Au nord, sur le lieu-dit Jebsen Boden et sur l’emprise de la zone d’activité Mermoz, des diagnostics (Georjon et Croutsch 1999, Kuhnlé 1999) ont confirmé les indices archéologiques déjà connus par le biais des photos aériennes et ont mis au jour une nécropole dont l’utilisation s’échelonne du Bronze Final au Hallstatt. La richesse de ses deux ensembles funéraires, distants d’à peine 2 km, la présence d’enclos découverts en photographie aérienne entre ces deux secteurs et leur attribution chronologique, nous poussent à imaginer une occupation continue du nord au sud. Même si cette hypothèse n’est pas vérifiée à ce jour, il faut souligner la proximité de ces deux ensembles funéraires synchrones et remarquables. A proximité de la nécropole d’Oberesholzackerfeld, un établissement

145

identifié en diagnostic se caractérise par des structures d’habitats (fosses, trous de poteau, puits), au lieu-dit Holzackerfeld (Zehner 2004, Landolt 2007). A la suite de ces découvertes, un autre secteur d’habitat occupé au Bronze Final et au Hallstatt a été reconnu au lieu-dit Oberer Kätzis (Boës 1999). Quelques fosses et fossés de l’âge du Bronze ont également été retrouvés au sud de la commune lors de diagnostics. Il est intéressant de noter que les structures d’habitat sont situées à l’ouest et les structures funéraires à l’est. Aucun élément paléohydrographique ou géomorphologique n’explique à ce jour cette séparation. Les deux systèmes fonctionnent probablement aux mêmes périodes (peut-être de façon discontinue).

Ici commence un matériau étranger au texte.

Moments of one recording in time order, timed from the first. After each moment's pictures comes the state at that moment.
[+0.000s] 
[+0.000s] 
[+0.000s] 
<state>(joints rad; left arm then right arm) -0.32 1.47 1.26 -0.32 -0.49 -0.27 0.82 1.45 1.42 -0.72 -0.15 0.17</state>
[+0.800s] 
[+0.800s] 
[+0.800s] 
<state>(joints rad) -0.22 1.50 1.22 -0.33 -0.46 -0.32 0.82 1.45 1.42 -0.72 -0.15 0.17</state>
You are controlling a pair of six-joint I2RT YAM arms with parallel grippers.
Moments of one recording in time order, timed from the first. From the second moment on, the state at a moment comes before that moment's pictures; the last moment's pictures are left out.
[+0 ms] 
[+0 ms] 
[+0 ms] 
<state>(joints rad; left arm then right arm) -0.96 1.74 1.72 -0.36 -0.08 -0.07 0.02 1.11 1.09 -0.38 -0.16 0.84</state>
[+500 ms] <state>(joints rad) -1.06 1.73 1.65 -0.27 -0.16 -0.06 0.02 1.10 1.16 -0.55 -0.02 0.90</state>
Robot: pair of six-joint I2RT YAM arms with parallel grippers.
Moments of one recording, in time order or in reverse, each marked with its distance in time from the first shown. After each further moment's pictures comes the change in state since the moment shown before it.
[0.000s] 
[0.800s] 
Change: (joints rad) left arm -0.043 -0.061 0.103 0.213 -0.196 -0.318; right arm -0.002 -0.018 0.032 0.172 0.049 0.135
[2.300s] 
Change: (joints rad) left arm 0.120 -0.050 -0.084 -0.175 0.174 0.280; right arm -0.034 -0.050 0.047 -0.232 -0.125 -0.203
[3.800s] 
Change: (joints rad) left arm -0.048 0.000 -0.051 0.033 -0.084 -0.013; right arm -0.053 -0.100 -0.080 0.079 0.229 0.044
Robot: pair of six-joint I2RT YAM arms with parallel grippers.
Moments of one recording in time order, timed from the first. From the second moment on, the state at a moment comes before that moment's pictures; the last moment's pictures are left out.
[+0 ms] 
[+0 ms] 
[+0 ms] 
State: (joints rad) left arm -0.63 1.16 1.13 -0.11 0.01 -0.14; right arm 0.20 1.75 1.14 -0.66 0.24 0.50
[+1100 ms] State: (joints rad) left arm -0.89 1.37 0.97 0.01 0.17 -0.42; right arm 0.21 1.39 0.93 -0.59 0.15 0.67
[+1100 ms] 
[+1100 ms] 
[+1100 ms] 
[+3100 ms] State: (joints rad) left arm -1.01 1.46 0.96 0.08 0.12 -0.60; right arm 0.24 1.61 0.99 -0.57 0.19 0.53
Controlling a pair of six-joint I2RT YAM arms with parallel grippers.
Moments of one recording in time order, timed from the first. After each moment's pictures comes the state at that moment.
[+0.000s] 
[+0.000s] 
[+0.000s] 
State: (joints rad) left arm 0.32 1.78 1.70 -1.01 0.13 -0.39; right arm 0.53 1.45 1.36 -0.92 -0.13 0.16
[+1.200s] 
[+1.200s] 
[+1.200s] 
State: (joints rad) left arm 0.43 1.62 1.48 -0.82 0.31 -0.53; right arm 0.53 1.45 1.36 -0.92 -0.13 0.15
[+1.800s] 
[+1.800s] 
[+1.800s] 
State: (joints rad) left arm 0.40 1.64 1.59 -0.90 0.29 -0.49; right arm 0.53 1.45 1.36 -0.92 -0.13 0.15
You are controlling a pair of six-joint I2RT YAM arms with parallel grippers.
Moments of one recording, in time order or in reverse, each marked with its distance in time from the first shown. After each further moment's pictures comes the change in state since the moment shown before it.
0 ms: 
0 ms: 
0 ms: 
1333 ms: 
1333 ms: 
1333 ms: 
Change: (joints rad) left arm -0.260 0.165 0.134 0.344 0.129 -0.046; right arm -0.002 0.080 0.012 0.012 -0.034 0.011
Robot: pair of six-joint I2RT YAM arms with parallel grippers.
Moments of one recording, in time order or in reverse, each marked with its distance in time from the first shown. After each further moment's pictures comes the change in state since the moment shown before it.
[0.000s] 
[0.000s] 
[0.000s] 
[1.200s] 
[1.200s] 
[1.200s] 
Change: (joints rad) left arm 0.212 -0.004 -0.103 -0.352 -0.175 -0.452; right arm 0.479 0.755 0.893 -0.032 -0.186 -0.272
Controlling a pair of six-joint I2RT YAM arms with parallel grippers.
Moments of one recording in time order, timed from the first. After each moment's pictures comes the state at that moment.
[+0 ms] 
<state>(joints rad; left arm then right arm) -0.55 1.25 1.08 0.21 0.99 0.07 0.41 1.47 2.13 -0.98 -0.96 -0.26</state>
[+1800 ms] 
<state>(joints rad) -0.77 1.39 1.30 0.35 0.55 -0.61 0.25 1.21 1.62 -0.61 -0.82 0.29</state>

5.1.2 Contexte géomorphologique

La commune est située en bordure du domaine alluvial de l’Ill, sur la basse terrasse rhénane tardiglaciaire qui surplombe le lit majeur du Rhin. Le substrat est composé de dépôts holocènes recouverts par des limons sableux de l’Ill et des rivières vosgiennes - la Lauch et la Vieille Thur (fig. 91). L’épaisseur des alluvions recouvrant les formations rhénanes varie de 40 à 60 cm. Ce secteur était sujet à des inondations avant les aménagements de l’Ill qui ont abaissé le toit de la nappe, toujours très proche de la surface (entre 1 et 4 m). A l’Ouest du village, une étude de terrain a permis la mise en évidence de lentilles de matériaux rouge-bruns, caractéristiques des apports vosgiens scellant les alluvions rhénanes et associées à la formation de concrétions calcaires à l’interface des deux dépôts. Les plus grands chenaux sont quant à eux comblés par des sables jaunes, apports alluvionnaires calcaires du massif alpin et de ses contreforts jurassiques.

Figure 91 : Carte géologique de Sainte-Croix-en-Plaine (source BRGM), l’ensemble de la commune est recouvert par des alluvions récentes Holocènes (Ferrier 2009)

146

A plusieurs endroits, des colmatages gris-bleus compacts, argileux et relativement profonds (Ferrier 2009) révèlent d’anciennes zones d’eaux stagnantes antérieures aux périodes d’inondations et de dépôts alluvionnaires. Enfin, sur plusieurs opérations (OberesKätzis, Oberholzackerfeld), des traces de sols rouges, typiques de ceux rencontrés dans la Hardt, dénotent d’un développement des sols en milieu forestier.